Ans) For entries that are lower than the lower limit, they can be replaced with the lower limit that we decide for the Quantity field (which can be 0). If we cannot replace the value with something else, we can understand the use case and decide if we can remove such rows.
&nbsp;

• How would we treat entries that were not numeric (like “Hi, Mom!)?

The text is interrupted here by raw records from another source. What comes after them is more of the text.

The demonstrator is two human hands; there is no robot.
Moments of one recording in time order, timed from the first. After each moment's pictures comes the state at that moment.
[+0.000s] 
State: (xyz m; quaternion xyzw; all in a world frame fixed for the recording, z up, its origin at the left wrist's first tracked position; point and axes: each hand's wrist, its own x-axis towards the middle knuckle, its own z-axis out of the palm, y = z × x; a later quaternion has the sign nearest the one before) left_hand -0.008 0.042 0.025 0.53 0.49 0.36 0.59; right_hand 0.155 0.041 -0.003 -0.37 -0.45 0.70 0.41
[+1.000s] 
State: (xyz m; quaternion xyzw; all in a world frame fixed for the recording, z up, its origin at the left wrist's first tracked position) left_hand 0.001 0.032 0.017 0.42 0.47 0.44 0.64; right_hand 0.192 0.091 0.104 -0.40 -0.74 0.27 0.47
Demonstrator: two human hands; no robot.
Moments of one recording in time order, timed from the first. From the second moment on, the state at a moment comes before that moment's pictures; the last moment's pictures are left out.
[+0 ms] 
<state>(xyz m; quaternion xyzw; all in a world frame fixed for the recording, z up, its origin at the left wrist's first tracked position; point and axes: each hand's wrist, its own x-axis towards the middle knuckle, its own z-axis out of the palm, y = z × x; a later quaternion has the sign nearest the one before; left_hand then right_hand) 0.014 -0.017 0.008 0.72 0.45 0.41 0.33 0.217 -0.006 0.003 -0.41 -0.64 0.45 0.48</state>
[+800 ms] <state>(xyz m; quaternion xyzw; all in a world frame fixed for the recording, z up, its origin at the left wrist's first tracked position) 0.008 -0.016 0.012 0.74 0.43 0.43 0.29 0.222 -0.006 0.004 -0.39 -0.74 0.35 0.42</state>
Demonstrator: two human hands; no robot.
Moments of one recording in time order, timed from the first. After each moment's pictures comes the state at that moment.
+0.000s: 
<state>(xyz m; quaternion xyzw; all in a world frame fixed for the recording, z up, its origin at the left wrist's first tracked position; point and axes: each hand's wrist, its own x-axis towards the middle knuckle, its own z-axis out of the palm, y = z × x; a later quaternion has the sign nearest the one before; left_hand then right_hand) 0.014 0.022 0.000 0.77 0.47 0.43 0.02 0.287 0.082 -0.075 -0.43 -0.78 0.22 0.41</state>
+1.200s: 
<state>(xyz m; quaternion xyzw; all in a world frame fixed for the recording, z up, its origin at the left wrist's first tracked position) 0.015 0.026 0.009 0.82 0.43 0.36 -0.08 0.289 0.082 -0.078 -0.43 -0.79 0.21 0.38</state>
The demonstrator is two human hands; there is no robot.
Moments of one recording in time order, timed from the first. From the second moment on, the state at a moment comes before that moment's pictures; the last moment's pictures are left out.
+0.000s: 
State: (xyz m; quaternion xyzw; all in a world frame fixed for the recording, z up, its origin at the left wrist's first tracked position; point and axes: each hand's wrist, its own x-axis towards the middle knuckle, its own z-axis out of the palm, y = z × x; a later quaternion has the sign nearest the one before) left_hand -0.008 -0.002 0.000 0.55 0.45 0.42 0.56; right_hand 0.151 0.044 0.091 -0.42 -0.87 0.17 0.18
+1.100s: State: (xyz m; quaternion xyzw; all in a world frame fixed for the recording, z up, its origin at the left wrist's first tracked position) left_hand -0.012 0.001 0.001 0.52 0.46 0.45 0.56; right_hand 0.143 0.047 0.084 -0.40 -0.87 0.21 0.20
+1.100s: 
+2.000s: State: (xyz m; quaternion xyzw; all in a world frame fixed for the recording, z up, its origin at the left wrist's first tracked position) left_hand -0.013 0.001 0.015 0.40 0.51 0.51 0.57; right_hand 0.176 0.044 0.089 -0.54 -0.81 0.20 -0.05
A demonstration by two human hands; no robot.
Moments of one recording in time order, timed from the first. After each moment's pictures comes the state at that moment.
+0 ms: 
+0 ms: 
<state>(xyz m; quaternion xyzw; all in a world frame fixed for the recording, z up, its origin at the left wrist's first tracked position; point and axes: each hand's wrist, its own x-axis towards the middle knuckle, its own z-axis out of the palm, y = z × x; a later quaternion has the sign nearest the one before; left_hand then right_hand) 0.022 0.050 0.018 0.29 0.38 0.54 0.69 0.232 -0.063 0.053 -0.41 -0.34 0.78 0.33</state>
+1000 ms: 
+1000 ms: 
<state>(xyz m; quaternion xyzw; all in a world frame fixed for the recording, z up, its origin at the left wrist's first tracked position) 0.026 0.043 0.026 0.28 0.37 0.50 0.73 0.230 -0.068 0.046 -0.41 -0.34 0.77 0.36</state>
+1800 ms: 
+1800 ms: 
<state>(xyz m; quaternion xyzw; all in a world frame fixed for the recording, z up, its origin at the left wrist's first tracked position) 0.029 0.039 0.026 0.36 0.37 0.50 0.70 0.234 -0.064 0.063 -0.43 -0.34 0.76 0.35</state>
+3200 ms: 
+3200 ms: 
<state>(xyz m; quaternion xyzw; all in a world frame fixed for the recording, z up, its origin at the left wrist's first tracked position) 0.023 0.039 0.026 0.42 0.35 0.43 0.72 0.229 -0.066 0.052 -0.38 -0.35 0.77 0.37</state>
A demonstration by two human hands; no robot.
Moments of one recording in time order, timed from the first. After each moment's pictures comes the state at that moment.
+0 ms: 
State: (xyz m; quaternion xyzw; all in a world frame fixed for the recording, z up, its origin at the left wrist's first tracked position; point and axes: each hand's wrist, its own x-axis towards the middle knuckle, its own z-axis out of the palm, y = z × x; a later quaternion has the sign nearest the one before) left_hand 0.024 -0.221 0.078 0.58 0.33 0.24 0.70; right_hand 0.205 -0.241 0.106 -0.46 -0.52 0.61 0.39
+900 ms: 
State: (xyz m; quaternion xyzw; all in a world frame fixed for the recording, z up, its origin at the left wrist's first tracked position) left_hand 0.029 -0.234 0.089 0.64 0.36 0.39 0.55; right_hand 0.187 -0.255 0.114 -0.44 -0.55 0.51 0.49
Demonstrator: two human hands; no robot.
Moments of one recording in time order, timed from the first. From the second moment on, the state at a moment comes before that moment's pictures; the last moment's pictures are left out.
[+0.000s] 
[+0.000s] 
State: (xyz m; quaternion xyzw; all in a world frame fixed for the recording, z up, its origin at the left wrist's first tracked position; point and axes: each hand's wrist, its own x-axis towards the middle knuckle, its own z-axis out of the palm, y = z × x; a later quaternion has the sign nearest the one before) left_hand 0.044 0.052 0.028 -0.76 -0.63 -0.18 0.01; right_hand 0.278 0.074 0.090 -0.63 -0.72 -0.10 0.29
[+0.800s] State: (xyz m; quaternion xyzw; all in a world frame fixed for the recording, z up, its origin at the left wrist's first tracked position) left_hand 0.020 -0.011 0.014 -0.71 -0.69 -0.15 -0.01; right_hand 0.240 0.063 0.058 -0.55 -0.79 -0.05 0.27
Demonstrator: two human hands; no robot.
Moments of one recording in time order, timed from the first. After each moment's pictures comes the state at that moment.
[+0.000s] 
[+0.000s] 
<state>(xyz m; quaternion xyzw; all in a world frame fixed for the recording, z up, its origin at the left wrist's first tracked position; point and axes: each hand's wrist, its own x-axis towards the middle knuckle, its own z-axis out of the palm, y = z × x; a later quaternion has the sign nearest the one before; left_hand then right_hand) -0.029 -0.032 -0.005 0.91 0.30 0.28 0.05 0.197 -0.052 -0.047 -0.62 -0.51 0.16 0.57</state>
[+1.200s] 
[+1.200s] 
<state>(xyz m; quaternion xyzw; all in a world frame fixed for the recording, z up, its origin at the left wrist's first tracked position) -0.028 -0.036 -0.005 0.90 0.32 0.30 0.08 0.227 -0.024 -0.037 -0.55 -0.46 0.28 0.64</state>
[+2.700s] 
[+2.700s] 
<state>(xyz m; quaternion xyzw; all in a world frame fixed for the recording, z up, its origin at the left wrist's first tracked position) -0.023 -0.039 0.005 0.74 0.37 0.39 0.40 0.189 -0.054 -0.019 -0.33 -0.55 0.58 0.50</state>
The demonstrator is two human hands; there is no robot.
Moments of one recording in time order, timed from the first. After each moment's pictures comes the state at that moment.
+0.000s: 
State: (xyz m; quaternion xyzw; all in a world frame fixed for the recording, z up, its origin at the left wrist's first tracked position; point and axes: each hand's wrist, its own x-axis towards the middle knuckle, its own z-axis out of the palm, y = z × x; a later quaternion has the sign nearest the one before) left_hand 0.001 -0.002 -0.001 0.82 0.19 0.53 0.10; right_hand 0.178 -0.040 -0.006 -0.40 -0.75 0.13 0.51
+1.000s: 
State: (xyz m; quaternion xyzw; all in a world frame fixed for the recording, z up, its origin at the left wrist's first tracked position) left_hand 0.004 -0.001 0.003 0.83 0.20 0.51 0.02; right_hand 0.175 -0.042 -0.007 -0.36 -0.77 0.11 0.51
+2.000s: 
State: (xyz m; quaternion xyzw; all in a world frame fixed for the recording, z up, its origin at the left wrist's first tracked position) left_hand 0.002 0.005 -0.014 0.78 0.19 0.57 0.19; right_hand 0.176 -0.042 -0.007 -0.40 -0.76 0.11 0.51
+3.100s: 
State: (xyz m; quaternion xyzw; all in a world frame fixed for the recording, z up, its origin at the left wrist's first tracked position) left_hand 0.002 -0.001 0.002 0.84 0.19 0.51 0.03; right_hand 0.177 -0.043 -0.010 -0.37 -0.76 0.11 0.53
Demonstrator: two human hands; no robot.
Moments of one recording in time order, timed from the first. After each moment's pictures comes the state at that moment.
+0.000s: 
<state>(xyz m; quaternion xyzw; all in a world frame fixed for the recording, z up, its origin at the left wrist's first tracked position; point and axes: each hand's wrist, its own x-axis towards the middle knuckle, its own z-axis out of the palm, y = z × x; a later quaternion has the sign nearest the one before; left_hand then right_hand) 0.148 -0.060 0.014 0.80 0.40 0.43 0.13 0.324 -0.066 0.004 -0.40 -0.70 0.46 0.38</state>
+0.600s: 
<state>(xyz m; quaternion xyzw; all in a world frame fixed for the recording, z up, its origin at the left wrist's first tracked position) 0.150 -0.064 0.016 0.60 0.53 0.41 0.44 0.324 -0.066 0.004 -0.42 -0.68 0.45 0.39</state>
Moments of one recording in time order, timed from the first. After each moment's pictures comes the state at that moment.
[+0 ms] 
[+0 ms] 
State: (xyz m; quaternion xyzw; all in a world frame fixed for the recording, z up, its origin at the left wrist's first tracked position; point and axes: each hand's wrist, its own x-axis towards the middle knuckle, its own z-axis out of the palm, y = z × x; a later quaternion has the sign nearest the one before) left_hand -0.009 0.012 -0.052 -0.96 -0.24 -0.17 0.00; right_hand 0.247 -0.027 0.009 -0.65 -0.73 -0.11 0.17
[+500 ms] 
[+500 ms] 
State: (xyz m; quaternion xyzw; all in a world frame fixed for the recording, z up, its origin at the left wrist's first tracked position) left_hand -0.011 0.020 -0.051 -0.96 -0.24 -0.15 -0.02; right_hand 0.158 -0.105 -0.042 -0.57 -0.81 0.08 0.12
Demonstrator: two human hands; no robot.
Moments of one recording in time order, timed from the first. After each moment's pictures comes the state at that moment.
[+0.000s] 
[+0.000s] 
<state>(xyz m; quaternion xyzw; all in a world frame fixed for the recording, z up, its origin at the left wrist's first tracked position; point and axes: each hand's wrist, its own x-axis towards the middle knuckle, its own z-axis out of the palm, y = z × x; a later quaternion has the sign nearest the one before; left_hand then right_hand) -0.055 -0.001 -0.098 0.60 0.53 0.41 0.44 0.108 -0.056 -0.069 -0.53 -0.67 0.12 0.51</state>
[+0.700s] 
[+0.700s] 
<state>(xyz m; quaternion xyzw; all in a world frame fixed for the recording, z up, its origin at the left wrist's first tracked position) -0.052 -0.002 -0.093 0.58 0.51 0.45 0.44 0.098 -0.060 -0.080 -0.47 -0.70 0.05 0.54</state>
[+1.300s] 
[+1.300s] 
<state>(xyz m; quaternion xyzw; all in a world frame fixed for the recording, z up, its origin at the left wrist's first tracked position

Ans) Non-numeric entries can be treated by either filtering them out or converting them into a suitable format for analysis. This can be done by performing text analytics, converting the data into a vector format for further use, or encoding them as categorical variables. The approach depends on the use case of the analysis.
&nbsp;

• Should we consider just dropping records that don’t fall within our standards?

Ans) Dropping records that do not meet the defined standards is not always recommended. If a large proportion of the data does not meet the standards, eliminating it can lead to substantial data loss. On the other hand, it can give insight into a flawed data collection process. If the data available to us has a small sample size, it does not make sense to exclude that data.
But if data quality and compliance with standards are not a big issue, then we can think of eliminating such data.